About this exercise
The entries must be repeated verbatim, and their images left out.

(Saved entries)
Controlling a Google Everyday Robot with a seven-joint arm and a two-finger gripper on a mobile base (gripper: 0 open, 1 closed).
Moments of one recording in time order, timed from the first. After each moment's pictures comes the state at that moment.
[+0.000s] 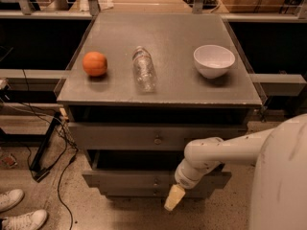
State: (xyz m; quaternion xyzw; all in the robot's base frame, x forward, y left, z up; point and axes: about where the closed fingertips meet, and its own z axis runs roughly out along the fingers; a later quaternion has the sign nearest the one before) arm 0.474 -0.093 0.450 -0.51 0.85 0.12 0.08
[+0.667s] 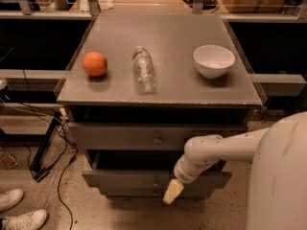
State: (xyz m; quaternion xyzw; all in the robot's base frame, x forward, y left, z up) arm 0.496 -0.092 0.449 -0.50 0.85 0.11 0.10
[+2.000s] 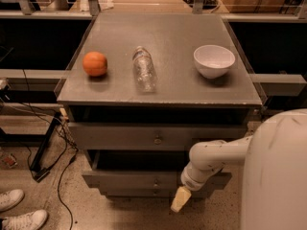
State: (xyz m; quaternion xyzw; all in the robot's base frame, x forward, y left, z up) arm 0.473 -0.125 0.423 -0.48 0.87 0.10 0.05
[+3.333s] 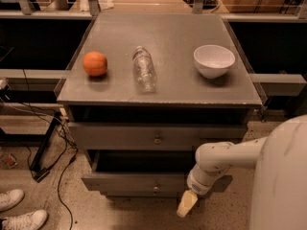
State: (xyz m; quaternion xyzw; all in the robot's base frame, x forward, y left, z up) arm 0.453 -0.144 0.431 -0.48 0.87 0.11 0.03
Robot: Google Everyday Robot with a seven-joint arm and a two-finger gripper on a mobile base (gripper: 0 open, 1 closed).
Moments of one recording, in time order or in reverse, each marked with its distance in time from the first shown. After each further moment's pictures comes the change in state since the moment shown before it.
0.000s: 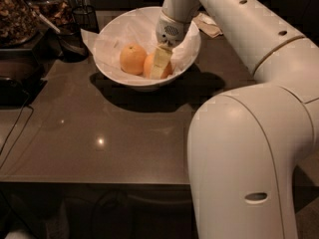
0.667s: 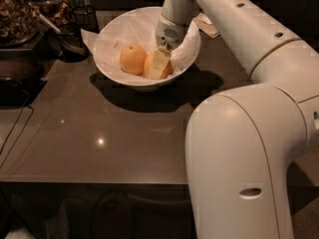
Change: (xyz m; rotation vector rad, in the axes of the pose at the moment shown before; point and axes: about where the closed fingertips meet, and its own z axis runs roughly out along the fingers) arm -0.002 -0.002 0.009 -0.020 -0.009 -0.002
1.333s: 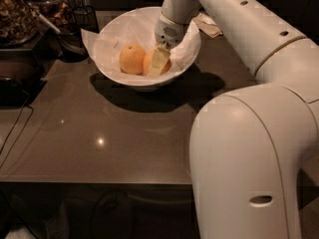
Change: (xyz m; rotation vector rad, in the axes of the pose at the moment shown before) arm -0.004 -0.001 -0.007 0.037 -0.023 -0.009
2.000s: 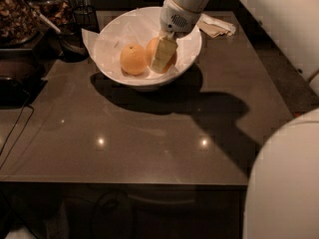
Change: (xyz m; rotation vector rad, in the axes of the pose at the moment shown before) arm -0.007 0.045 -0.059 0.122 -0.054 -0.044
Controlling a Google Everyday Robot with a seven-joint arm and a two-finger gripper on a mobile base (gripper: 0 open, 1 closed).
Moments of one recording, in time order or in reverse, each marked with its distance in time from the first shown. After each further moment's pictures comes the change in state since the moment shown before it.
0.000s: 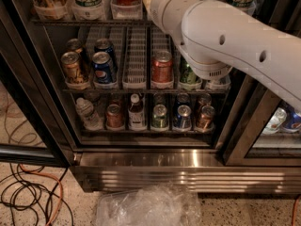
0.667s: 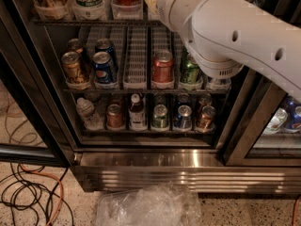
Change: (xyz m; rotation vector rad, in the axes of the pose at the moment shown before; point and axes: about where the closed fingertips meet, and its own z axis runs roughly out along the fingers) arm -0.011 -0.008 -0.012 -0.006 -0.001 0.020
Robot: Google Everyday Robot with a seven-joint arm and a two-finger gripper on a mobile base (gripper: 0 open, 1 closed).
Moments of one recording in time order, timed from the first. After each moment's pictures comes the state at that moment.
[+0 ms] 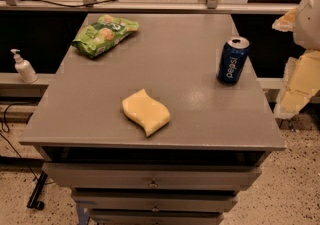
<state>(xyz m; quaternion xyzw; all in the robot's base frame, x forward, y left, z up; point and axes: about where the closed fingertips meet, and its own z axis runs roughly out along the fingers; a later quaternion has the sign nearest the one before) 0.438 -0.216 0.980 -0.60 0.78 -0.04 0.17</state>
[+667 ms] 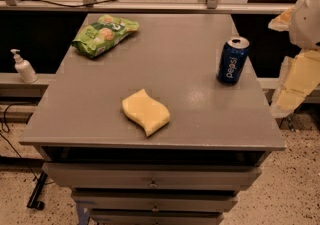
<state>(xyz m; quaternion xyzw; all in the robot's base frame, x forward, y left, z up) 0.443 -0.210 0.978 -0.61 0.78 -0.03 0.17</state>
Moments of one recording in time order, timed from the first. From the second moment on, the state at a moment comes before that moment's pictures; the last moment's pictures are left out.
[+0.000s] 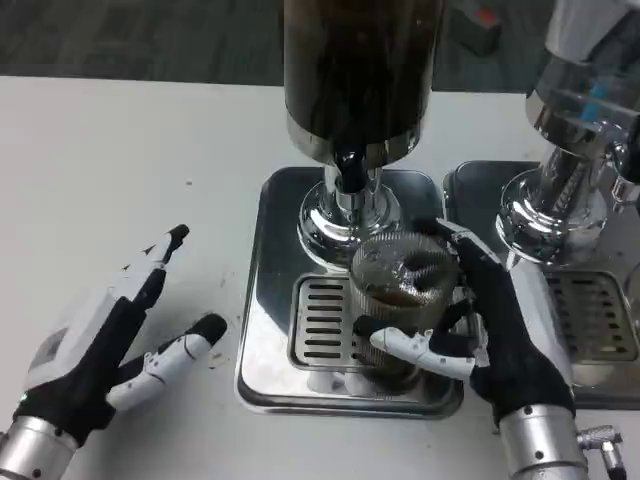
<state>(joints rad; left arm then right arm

Answer section
Controlling a Google Everyday Robot with a seven-joint arm and a two-finger gripper on a mobile base (gripper: 0 open, 1 closed).
Moments of one recording in time order, timed from the first. After each moment's pictures comes the state at that moment.
[+0.000s] 
State: (xyz m; quaternion xyzw; all in the robot's base frame, x forward, y left, z up; point and axes: about where the closed fingertips meet, and its own z axis runs roughly out along the fingers; a later quaternion has the sign nearest the one before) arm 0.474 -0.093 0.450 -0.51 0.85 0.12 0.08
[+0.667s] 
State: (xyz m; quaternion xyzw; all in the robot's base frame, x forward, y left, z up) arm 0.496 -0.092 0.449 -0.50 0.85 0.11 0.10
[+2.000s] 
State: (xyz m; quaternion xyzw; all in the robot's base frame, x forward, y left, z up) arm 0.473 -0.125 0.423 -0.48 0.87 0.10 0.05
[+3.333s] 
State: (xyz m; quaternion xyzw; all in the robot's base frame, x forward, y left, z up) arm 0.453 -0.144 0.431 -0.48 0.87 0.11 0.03
Robot: Google Everyday Robot with a seven-joint arm and a two-finger gripper on a mobile base (gripper: 0 open, 1 closed).
Moments of one recording, in time order or in reverse, each marked with its distance in time from the first shown. After each further moment's pictures comes the change in state since the moment shown before it.
0.000s: 
0.667s: 
Change: (xyz m; rotation vector rad, in the axes of the pose at the moment shown before; point and axes: about where the closed fingertips meet, and its own z axis runs roughly out along the fingers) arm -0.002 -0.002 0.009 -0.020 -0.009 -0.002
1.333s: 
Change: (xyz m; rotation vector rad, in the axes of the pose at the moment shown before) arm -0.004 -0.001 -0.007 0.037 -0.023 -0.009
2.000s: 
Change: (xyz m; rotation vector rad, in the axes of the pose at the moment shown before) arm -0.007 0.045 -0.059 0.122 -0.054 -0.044
Controlling a Google Everyday Robot with a seven-joint arm and a two-finger gripper on a mobile base (gripper: 0 open, 1 closed).
Moments of one recording, in time order or in reverse, each marked with its distance in time from the first shown. After each further moment's pictures comes the change in state since the moment shown before it.
0.000s: 
0.667s: 
Change: (xyz m; rotation vector rad, in the axes of the pose at the moment shown before; point and axes: about where the closed fingertips meet, and its own z axis runs roughly out along the fingers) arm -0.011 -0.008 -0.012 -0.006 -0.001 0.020
Robot: Google Everyday Robot with a seven-joint arm and a two-finger gripper on a mobile base (gripper: 0 open, 1 closed).
Moments of one recording in time order, timed from the first. After each moment's pictures comes the state at that moment.
[+0 ms] 
<state>(xyz m; quaternion xyzw; all in the robot's base frame, x forward, y left, z up; point and axes: about where the closed fingertips meet, and its own z axis runs roughly out along the fingers; a later quaternion has the sign nearest the one before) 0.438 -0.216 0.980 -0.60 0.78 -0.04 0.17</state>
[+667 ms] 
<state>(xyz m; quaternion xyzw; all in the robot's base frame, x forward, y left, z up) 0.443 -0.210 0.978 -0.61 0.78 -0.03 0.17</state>
Moments of one recording in time order, timed from the first. From the second moment on, the state at a moment comes before that moment's pictures; the last moment's pictures are left out.
[+0.000s] 
<state>(joints rad; left arm then right arm

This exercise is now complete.